#### Action item
Where a line in the listing contains the string "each", copy that line out.

----------

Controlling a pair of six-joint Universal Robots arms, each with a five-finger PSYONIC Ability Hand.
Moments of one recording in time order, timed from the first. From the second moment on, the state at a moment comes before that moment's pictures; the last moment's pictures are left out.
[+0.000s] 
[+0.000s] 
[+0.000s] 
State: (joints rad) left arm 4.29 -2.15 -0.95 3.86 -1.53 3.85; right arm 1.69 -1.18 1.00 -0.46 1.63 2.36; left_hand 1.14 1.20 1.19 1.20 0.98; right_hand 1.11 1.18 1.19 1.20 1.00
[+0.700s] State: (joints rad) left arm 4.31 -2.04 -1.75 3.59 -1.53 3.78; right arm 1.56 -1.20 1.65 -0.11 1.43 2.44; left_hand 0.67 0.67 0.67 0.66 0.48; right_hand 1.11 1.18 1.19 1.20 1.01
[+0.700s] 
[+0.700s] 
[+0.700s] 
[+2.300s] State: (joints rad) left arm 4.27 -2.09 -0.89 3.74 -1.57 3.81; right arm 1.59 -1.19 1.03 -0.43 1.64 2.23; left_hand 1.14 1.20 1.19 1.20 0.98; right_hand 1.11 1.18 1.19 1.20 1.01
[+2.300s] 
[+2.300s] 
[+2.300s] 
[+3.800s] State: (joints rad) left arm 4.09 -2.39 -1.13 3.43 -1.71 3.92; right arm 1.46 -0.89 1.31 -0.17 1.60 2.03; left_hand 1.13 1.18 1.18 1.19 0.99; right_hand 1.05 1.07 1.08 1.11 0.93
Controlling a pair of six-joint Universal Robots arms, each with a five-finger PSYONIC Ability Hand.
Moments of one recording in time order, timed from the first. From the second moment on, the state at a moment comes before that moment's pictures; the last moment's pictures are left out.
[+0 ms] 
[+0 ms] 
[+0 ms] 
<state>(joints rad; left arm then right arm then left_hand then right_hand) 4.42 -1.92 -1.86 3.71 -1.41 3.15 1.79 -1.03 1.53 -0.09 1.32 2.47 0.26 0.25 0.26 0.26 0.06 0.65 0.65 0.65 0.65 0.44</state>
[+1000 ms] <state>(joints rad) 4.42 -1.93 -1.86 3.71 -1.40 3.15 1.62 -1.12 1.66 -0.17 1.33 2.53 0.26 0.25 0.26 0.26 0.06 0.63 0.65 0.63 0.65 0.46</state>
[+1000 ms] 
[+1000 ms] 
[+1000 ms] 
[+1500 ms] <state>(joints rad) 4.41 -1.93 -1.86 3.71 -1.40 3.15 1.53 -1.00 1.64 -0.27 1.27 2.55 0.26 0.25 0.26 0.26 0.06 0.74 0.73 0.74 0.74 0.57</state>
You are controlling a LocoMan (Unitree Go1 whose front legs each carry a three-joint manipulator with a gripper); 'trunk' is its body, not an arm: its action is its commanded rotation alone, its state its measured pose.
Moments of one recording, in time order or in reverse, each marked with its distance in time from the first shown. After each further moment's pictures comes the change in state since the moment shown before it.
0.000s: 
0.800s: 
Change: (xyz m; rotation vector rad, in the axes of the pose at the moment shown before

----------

#### Exercise result
Controlling a pair of six-joint Universal Robots arms, each with a five-finger PSYONIC Ability Hand.
Controlling a pair of six-joint Universal Robots arms, each with a five-finger PSYONIC Ability Hand.
You are controlling a LocoMan (Unitree Go1 whose front legs each carry a three-joint manipulator with a gripper); 'trunk' is its body, not an arm: its action is its commanded rotation alone, its state its measured pose.
Moments of one recording, in time order or in reverse, each marked with its distance in time from the first shown. After each further moment's pictures comes the change in state since the moment shown before it.

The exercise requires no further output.